Exercise brief ▸ Give back the full listing exactly as written.

Records to use ▸
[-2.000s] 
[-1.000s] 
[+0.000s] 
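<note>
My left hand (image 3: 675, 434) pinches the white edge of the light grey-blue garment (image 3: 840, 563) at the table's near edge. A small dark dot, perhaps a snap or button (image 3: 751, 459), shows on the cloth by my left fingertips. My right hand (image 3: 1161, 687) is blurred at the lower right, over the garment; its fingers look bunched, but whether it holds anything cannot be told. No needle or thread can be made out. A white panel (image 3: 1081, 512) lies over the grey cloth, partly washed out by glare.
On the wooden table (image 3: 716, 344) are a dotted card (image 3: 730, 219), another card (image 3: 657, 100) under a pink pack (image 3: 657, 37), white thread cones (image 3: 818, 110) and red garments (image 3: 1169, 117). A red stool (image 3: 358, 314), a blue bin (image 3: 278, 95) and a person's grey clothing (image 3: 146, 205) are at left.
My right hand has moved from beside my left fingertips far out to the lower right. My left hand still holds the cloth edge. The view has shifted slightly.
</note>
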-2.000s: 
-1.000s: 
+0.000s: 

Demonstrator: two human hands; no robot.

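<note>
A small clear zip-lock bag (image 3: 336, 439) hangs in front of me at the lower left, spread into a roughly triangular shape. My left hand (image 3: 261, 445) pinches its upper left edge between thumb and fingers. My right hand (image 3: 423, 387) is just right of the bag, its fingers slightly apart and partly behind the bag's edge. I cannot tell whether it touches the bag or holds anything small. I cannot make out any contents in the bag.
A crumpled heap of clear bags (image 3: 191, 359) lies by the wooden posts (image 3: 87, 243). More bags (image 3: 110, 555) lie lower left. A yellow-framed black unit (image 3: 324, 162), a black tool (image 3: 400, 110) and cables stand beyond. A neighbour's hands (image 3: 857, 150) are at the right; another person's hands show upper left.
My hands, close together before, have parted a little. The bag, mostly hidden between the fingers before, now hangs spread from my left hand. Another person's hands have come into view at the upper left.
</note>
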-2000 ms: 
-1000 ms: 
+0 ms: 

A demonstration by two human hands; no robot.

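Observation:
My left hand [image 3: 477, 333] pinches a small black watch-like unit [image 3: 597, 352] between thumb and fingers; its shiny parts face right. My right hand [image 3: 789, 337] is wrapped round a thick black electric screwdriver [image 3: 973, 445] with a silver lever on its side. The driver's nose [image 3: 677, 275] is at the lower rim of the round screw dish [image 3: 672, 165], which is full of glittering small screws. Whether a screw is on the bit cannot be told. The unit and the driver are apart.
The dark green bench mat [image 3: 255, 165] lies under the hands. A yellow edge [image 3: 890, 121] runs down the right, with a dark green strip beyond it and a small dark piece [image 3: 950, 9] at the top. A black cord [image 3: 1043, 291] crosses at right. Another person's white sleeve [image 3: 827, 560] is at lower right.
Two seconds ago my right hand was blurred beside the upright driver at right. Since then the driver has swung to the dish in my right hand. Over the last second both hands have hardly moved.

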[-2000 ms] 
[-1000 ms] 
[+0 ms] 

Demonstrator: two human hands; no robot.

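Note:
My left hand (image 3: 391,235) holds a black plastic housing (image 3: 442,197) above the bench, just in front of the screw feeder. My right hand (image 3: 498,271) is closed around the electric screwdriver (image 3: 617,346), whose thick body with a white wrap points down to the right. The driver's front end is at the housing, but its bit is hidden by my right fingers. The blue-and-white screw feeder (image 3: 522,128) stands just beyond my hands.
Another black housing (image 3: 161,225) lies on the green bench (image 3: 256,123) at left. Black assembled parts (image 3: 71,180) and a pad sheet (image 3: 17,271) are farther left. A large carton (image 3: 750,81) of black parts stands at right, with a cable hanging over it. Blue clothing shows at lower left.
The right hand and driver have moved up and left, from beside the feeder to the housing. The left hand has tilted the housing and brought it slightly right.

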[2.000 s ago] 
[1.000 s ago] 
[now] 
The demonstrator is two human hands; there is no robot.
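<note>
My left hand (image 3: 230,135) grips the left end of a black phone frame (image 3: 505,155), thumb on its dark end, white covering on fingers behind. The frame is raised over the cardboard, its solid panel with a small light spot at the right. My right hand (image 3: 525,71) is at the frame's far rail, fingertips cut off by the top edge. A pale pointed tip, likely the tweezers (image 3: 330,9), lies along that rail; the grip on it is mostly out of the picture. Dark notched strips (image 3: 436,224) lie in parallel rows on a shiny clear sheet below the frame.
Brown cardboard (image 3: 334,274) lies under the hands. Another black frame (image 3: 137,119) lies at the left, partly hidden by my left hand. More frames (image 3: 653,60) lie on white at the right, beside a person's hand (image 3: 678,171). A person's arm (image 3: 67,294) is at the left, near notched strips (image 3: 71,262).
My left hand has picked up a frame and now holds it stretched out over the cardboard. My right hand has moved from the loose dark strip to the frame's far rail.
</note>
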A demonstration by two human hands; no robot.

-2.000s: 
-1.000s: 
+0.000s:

Answer to the exercise ▸
[-2.000s] 
[-1.000s] 
[+0.000s] 
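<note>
My left hand (image 3: 675, 434) pinches the white edge of the light grey-blue garment (image 3: 840, 563) at the table's near edge. A small dark dot, perhaps a snap or button (image 3: 751, 459), shows on the cloth by my left fingertips. My right hand (image 3: 1161, 687) is blurred at the lower right, over the garment; its fingers look bunched, but whether it holds anything cannot be told. No needle or thread can be made out. A white panel (image 3: 1081, 512) lies over the grey cloth, partly washed out by glare.
On the wooden table (image 3: 716, 344) are a dotted card (image 3: 730, 219), another card (image 3: 657, 100) under a pink pack (image 3: 657, 37), white thread cones (image 3: 818, 110) and red garments (image 3: 1169, 117). A red stool (image 3: 358, 314), a blue bin (image 3: 278, 95) and a person's grey clothing (image 3: 146, 205) are at left.
My right hand has moved from beside my left fingertips far out to the lower right. My left hand still holds the cloth edge. The view has shifted slightly.
</note>
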-2.000s: 
-1.000s: 
+0.000s: 

Demonstrator: two human hands; no robot.

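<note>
A small clear zip-lock bag (image 3: 336, 439) hangs in front of me at the lower left, spread into a roughly triangular shape. My left hand (image 3: 261, 445) pinches its upper left edge between thumb and fingers. My right hand (image 3: 423, 387) is just right of the bag, its fingers slightly apart and partly behind the bag's edge. I cannot tell whether it touches the bag or holds anything small. I cannot make out any contents in the bag.
A crumpled heap of clear bags (image 3: 191, 359) lies by the wooden posts (image 3: 87, 243). More bags (image 3: 110, 555) lie lower left. A yellow-framed black unit (image 3: 324, 162), a black tool (image 3: 400, 110) and cables stand beyond. A neighbour's hands (image 3: 857, 150) are at the right; another person's hands show upper left.
My hands, close together before, have parted a little. The bag, mostly hidden between the fingers before, now hangs spread from my left hand. Another person's hands have come into view at the upper left.
</note>
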-2000 ms: 
-1000 ms: 
+0 ms: 

A demonstration by two human hands; no robot.

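Observation:
My left hand [image 3: 477, 333] pinches a small black watch-like unit [image 3: 597, 352] between thumb and fingers; its shiny parts face right. My right hand [image 3: 789, 337] is wrapped round a thick black electric screwdriver [image 3: 973, 445] with a silver lever on its side. The driver's nose [image 3: 677, 275] is at the lower rim of the round screw dish [image 3: 672, 165], which is full of glittering small screws. Whether a screw is on the bit cannot be told. The unit and the driver are apart.
The dark green bench mat [image 3: 255, 165] lies under the hands. A yellow edge [image 3: 890, 121] runs down the right, with a dark green strip beyond it and a small dark piece [image 3: 950, 9] at the top. A black cord [image 3: 1043, 291] crosses at right. Another person's white sleeve [image 3: 827, 560] is at lower right.
Two seconds ago my right hand was blurred beside the upright driver at right. Since then the driver has swung to the dish in my right hand. Over the last second both hands have hardly moved.
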
[-2000 ms] 
[-1000 ms] 
[+0 ms] 

Demonstrator: two human hands; no robot.

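Note:
My left hand (image 3: 391,235) holds a black plastic housing (image 3: 442,197) above the bench, just in front of the screw feeder. My right hand (image 3: 498,271) is closed around the electric screwdriver (image 3: 617,346), whose thick body with a white wrap points down to the right. The driver's front end is at the housing, but its bit is hidden by my right fingers. The blue-and-white screw feeder (image 3: 522,128) stands just beyond my hands.
Another black housing (image 3: 161,225) lies on the green bench (image 3: 256,123) at left. Black assembled parts (image 3: 71,180) and a pad sheet (image 3: 17,271) are farther left. A large carton (image 3: 750,81) of black parts stands at right, with a cable hanging over it. Blue clothing shows at lower left.
The right hand and driver have moved up and left, from beside the feeder to the housing. The left hand has tilted the housing and brought it slightly right.
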
[2.000 s ago] 
[1.000 s ago] 
[now] 
The demonstrator is two human hands; there is no robot.
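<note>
My left hand (image 3: 230,135) grips the left end of a black phone frame (image 3: 505,155), thumb on its dark end, white covering on fingers behind. The frame is raised over the cardboard, its solid panel with a small light spot at the right. My right hand (image 3: 525,71) is at the frame's far rail, fingertips cut off by the top edge. A pale pointed tip, likely the tweezers (image 3: 330,9), lies along that rail; the grip on it is mostly out of the picture. Dark notched strips (image 3: 436,224) lie in parallel rows on a shiny clear sheet below the frame.
Brown cardboard (image 3: 334,274) lies under the hands. Another black frame (image 3: 137,119) lies at the left, partly hidden by my left hand. More frames (image 3: 653,60) lie on white at the right, beside a person's hand (image 3: 678,171). A person's arm (image 3: 67,294) is at the left, near notched strips (image 3: 71,262).
My left hand has picked up a frame and now holds it stretched out over the cardboard. My right hand has moved from the loose dark strip to the frame's far rail.
</note>
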A demonstration by two human hands; no robot.

-2.000s: 
-1.000s: 
+0.000s:

This output has come to an end.